Hors saison, à Belle-Ile, vous aurez peut-être la surprise d’entendre d’étonnantes discussions : ici, ce sont deux dames qui, à la poissonnerie, échangent sur les difficultés rythmiques du Sanctus de la Messe Nelson de Haydn ; là, ce sont deux enfants dont les conciliabules, devant la boulangerie, évoquent moins le mérite comparé des crocodiles et des carambars, que les démêlés tragiques de Tosca et Scarpia. Telle n’est pas la moindre réussite du Festival Lyrique-en-mer, qui depuis vingt ans, fédère les iliens autour d’un projet lyrique d’envergure. Bénévoles et amateurs se révèlent les rouages indispensables permettant la création de 26 opéras et 73 concerts de musique sacrée en deux décennies. Autre charme propre aux festivals d’été, le public des soirées mêle complaisamment îliens et intelligentsia parisienne en vacances. Tous célèbrent ce soir le destin déchirant de Tosca dans une mise en scène sobre mais efficace de Stephanie Havey qui utilise fort intelligemment les trois courtes semaines de répétition tout comme la faible ouverture de scène dont elle dispose. Quelques éléments de décors mobiles campent l’église puis les créneaux du château Saint-Ange et sa geôle tandis qu’un grand crucifix s’abat un peu plus à chaque acte, à l’image des espoirs de Tosca. Des aspirations piétinées comme cette croix qui lui sert de rampe pour le saut final.
© Lauren Pasche
L’harmonie en doré et noir qui unifie costumes et décor est d’une élégante sobriété. Elle est réveillée par des touches de rouge comme ces simples rubans appliqués sur des costumes de ville qui créent une mystérieuse hiérarchie militaire et résonnent du sang des victimes du tyran romain. Scarpia, justement, est superbement incarné par Tyler Simpson, un pilier du festival. Fort d’une projection percussive, d’une excellente diction, il s’enorgueillit surtout d’une belle prestance à la dureté retenue, au sourire glaçant. Face à lui s’épanouit la formidable Tosca de Natalya Romaniw, à la présence déchirante d’une grande justesse, à la voix longue dotée un beau legato, de médiums et graves soyeux, d’aigus larges, puissants et solaires. Elle confirmera cette convaincante prise de rôle à l’Opéra National d’Ecosse la saison prochaine. On aurait aimé l’entendre dans Tatyana ou Jenůfa, deux rôles qu’elle a récemment interprétés outre-Manche. Son amoureux de théâtre, Adorján Pataki, appelle un jugement plus nuancé. Si le timbre est glorieux et les médiums fermement campés, les aigus, en revanche, décrochent trop souvent. John Paul Huckle propose un Angelotti convaincant, à la voix charnue, que l’on souhaiterait entendre plus longuement ; Christian Bowers incarne un sacristain enjoué à la projection très naturelle. Le chœur d’enfants du festival ainsi que les jeunes artistes en formation complètent avantageusement la distribution.

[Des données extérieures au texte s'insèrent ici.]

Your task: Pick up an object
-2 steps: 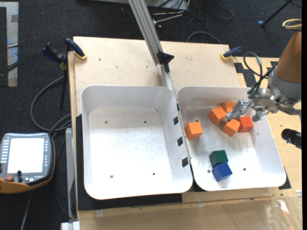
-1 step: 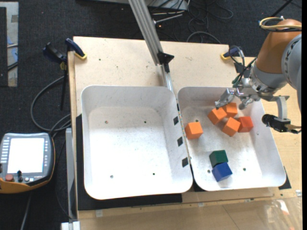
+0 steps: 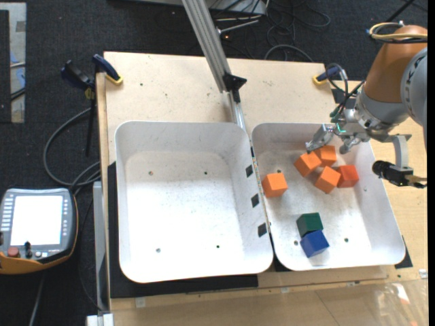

La réduction d’orchestre réalisée par Philip Walsh fait la part belle aux instruments à vents – clarinette et basson tout particulièrement – qui souffrent moins que les cordes, éprouvées en cette soirée caniculaire. L’effectif – regroupant une quinzaine d’instrumentistes – n’en demeure pas moins efficace. La direction engagée du chef britannique permet une intensité dramatique intacte, une précieuse utilisation des couleurs, des nuances, enrichies d’un travail de chambriste remarquable pour les musiciens souvent seuls à assurer leur pupitre. L’équipe de bénévoles – très investie – a grand mérite de créer ainsi des œuvres du grand répertoire dans ce paradis bellilois ! Comme souvent dans les festivals bretons, la proximité des spectateurs avec la scène est porteuse d’une émotion toute particulière dont les estivants auraient tort de se priver.